Ukraine is only the latest in a series of traumas. Over the last two decades, the encroachment of the West on former Soviet territory, the expansion of NATO into the Baltics, and perceived dilution of Russian traditional culture by globalization all reproduced the humiliation of the collapse of the Soviet Union. All of this arouses anxieties in Russian society, which are alleviated through attempts to reconsolidate Russia’s national identity: fervent patriotism, the fear of encroaching “fascism,” calls for vigilance against fifth columnists and traitors, the reassertion of Russian traditional culture against the decadent and corrupt West, and the urgent need for a Russian national idea. All of these reactions are the initial trauma of Soviet collapse displaced on new dangers. Given all this, it’s no coincidence that a group of politicians want Mikhail Gorbachev investigated for his role in the collapse of the Soviet Union. 

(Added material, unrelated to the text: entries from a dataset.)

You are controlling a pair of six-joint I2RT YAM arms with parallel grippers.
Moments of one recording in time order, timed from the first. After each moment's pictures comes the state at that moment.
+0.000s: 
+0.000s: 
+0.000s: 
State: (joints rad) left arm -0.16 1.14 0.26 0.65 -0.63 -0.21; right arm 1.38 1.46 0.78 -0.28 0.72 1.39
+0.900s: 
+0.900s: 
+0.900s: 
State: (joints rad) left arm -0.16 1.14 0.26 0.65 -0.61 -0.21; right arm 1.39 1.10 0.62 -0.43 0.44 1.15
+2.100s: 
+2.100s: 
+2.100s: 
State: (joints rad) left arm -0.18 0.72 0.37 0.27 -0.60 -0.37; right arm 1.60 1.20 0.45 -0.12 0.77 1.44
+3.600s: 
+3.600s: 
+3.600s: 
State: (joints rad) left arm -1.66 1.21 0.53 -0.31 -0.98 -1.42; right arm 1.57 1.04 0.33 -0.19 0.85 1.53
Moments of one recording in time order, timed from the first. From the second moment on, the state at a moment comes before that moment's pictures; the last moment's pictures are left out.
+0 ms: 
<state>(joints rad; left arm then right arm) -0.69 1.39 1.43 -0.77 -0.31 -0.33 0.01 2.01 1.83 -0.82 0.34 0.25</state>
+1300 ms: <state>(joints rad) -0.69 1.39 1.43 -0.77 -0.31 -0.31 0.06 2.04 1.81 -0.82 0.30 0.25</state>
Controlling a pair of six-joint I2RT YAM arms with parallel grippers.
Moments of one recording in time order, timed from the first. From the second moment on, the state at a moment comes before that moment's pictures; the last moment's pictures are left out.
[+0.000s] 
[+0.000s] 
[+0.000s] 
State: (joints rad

According to psychologists, one the cardinal symptoms of trauma is hyperarrousal. This is when the traumatized person lives on permanent alert fearing danger might return at any moment. The victim startles easily, reacts intensely to small provocations, and exhibits vigilance in the face of danger. On the societal level, this results from an event that shatters the bonds of social life and damages the sense of community. One way to overcome this state is to excise those representing threats and reconstitute the sinews of community through solidarity. As the psychologist Judith Herman writes in Trauma and Recovery: The Aftermath of Violence—from Domestic Abuse to Political Terror, “The solidarity of a group provides the strongest protection against terror and despair, and the strongest antidote to traumatic experience. Trauma isolates; the group re-creates a sense of belonging.” Through these misguided and over-the-top reactions, Russia, as a traumatized society, is simply attempting to recreate a sense of belonging as a nation in order to heal.

Given this, how should the West respond? In a way, trauma only makes the West’s relationship with Russia more precarious. Seeing Russia as a traumatized society can help us understand its perspective. In this sense, Putin is living “in another world,” as German Chancellor Angela Merkel put it—a world where reality is governed by existential threats. But isolating Russia will only feed its traumatic responses. At the same time, Russia should not be excused for its behavior simply because of the trauma it endured; understanding its perspective does not mean condoning it. Whichever course of treatment the West chooses must have one desired result: to convince Russia that, as Yegor Gaidar stated, “the dreams of returning to another era are illusionary.”